• _TASK STATEMENT_
Every record listed below should be copied exactly.

▼

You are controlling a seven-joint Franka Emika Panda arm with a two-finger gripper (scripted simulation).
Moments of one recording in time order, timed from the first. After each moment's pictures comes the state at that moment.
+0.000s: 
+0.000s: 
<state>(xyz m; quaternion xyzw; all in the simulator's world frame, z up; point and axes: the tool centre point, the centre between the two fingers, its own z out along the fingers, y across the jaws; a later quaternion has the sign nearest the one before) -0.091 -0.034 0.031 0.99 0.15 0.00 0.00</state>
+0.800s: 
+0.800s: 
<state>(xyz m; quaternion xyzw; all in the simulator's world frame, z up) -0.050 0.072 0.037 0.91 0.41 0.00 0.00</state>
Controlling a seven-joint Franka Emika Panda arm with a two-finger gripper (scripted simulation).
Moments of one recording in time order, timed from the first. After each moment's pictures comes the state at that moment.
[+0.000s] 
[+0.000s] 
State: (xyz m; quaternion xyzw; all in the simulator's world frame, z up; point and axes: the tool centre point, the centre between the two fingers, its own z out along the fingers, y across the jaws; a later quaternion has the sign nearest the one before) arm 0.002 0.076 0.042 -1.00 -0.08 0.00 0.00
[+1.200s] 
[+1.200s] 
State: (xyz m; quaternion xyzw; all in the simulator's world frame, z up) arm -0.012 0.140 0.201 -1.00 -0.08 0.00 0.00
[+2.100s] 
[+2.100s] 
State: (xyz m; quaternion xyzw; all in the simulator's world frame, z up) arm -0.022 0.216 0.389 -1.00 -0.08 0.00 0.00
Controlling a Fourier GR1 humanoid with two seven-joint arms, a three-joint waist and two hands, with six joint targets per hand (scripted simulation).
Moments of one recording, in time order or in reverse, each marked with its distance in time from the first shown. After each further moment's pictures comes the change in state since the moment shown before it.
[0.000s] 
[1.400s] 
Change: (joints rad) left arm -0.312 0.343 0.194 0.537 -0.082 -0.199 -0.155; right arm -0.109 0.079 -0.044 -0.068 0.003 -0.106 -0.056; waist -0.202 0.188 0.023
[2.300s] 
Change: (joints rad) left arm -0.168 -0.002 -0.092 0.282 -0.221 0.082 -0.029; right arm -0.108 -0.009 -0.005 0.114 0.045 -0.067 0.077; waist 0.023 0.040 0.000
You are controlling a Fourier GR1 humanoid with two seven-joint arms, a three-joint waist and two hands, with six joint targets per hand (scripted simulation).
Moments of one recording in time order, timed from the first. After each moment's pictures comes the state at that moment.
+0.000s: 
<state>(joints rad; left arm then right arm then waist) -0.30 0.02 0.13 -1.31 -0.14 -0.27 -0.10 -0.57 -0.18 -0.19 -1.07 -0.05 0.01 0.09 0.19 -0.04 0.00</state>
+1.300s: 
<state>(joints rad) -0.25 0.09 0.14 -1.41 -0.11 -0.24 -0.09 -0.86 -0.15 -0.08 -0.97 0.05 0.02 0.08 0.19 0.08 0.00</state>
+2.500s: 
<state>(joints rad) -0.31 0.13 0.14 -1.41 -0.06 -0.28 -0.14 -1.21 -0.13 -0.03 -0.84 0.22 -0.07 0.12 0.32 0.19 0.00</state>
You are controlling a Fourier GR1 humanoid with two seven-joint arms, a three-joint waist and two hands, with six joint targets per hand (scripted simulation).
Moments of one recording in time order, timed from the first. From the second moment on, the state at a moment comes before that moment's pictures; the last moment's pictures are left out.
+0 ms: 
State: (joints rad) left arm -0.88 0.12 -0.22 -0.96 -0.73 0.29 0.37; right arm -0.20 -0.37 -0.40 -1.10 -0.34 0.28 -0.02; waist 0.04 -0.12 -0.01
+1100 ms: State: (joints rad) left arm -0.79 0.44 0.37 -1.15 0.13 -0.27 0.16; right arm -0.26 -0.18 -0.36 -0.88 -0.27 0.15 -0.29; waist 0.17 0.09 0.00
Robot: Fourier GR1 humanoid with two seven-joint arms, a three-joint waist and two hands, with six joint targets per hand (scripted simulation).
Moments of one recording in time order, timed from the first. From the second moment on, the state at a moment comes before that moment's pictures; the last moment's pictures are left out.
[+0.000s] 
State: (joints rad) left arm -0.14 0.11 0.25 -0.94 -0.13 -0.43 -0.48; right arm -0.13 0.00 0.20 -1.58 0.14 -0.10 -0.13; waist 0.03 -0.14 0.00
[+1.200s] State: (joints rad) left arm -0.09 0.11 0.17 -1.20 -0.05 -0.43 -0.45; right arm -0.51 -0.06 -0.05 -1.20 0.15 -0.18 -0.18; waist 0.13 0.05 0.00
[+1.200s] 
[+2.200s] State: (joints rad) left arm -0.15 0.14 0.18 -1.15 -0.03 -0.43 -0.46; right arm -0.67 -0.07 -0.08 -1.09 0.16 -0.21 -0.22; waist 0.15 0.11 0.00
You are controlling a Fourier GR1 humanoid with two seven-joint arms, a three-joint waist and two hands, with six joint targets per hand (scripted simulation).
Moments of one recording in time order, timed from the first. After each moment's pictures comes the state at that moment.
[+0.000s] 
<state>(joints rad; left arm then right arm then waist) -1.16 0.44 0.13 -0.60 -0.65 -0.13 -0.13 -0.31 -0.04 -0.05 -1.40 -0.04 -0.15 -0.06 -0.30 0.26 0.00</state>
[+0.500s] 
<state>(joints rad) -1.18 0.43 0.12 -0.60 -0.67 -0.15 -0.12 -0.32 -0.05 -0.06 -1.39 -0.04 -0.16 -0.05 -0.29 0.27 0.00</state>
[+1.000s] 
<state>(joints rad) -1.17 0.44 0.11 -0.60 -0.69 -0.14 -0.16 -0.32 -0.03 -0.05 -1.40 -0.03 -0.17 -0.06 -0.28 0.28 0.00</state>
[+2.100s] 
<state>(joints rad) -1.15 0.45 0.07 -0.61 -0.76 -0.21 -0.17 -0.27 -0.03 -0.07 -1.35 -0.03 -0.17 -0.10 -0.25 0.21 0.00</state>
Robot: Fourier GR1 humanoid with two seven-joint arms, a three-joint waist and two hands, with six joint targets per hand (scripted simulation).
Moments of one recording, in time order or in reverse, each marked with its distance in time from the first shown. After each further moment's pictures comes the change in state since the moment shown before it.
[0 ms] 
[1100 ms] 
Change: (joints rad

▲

• _ANSWER BELOW_
You are controlling a seven-joint Franka Emika Panda arm with a two-finger gripper (scripted simulation).
Moments of one recording in time order, timed from the first. After each moment's pictures comes the state at that moment.
+0.000s: 
+0.000s: 
<state>(xyz m; quaternion xyzw; all in the simulator's world frame, z up; point and axes: the tool centre point, the centre between the two fingers, its own z out along the fingers, y across the jaws; a later quaternion has the sign nearest the one before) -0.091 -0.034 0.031 0.99 0.15 0.00 0.00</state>
+0.800s: 
+0.800s: 
<state>(xyz m; quaternion xyzw; all in the simulator's world frame, z up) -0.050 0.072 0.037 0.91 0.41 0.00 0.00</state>
Controlling a seven-joint Franka Emika Panda arm with a two-finger gripper (scripted simulation).
Moments of one recording in time order, timed from the first. After each moment's pictures comes the state at that moment.
[+0.000s] 
[+0.000s] 
State: (xyz m; quaternion xyzw; all in the simulator's world frame, z up; point and axes: the tool centre point, the centre between the two fingers, its own z out along the fingers, y across the jaws; a later quaternion has the sign nearest the one before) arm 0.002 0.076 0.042 -1.00 -0.08 0.00 0.00
[+1.200s] 
[+1.200s] 
State: (xyz m; quaternion xyzw; all in the simulator's world frame, z up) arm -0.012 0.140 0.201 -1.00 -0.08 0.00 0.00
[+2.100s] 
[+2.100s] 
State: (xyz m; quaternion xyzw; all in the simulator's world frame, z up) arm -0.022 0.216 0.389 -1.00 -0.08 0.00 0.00
Controlling a Fourier GR1 humanoid with two seven-joint arms, a three-joint waist and two hands, with six joint targets per hand (scripted simulation).
Moments of one recording, in time order or in reverse, each marked with its distance in time from the first shown. After each further moment's pictures comes the change in state since the moment shown before it.
[0.000s] 
[1.400s] 
Change: (joints rad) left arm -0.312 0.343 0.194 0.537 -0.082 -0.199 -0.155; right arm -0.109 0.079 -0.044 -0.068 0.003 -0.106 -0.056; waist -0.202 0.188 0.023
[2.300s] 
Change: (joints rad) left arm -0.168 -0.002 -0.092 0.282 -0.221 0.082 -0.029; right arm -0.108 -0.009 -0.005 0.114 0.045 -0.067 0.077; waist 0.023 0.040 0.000
You are controlling a Fourier GR1 humanoid with two seven-joint arms, a three-joint waist and two hands, with six joint targets per hand (scripted simulation).
Moments of one recording in time order, timed from the first. After each moment's pictures comes the state at that moment.
+0.000s: 
<state>(joints rad; left arm then right arm then waist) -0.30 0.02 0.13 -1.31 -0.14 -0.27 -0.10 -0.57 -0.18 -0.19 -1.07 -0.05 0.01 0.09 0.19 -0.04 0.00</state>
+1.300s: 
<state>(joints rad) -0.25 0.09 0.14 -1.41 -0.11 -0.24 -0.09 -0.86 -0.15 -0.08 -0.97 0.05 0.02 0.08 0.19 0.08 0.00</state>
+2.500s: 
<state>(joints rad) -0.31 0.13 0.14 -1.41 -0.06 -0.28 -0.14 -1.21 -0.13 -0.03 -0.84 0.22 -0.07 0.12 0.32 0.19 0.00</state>
You are controlling a Fourier GR1 humanoid with two seven-joint arms, a three-joint waist and two hands, with six joint targets per hand (scripted simulation).
Moments of one recording in time order, timed from the first. From the second moment on, the state at a moment comes before that moment's pictures; the last moment's pictures are left out.
+0 ms: 
State: (joints rad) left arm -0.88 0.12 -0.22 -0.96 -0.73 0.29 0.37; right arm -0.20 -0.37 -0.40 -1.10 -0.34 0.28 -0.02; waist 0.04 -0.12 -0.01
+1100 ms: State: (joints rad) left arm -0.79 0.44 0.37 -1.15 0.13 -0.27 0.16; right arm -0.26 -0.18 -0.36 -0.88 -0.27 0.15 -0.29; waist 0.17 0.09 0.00
Robot: Fourier GR1 humanoid with two seven-joint arms, a three-joint waist and two hands, with six joint targets per hand (scripted simulation).
Moments of one recording in time order, timed from the first. From the second moment on, the state at a moment comes before that moment's pictures; the last moment's pictures are left out.
[+0.000s] 
State: (joints rad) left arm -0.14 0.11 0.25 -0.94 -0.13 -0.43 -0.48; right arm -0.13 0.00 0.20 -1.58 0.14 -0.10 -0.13; waist 0.03 -0.14 0.00
[+1.200s] State: (joints rad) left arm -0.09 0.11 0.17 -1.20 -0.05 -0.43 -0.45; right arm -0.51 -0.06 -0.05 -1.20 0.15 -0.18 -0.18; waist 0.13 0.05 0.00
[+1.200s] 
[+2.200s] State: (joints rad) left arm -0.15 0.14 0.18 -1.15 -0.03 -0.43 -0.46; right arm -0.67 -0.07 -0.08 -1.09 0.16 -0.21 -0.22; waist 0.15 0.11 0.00
You are controlling a Fourier GR1 humanoid with two seven-joint arms, a three-joint waist and two hands, with six joint targets per hand (scripted simulation).
Moments of one recording in time order, timed from the first. After each moment's pictures comes the state at that moment.
[+0.000s] 
<state>(joints rad; left arm then right arm then waist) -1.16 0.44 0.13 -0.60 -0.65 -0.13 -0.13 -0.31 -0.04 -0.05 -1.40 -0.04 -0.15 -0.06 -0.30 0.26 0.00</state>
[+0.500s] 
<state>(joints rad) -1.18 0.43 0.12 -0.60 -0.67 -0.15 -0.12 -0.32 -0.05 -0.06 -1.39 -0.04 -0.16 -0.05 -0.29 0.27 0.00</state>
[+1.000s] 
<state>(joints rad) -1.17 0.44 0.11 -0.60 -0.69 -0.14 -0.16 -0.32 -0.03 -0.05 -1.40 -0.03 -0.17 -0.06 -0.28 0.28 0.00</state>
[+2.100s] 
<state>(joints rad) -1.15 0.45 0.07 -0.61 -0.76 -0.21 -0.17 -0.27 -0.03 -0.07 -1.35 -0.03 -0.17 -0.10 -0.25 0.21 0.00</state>
Robot: Fourier GR1 humanoid with two seven-joint arms, a three-joint waist and two hands, with six joint targets per hand (scripted simulation).
Moments of one recording, in time order or in reverse, each marked with its distance in time from the first shown. After each further moment's pictures comes the change in state since the moment shown before it.
[0 ms] 
[1100 ms] 
Change: (joints rad

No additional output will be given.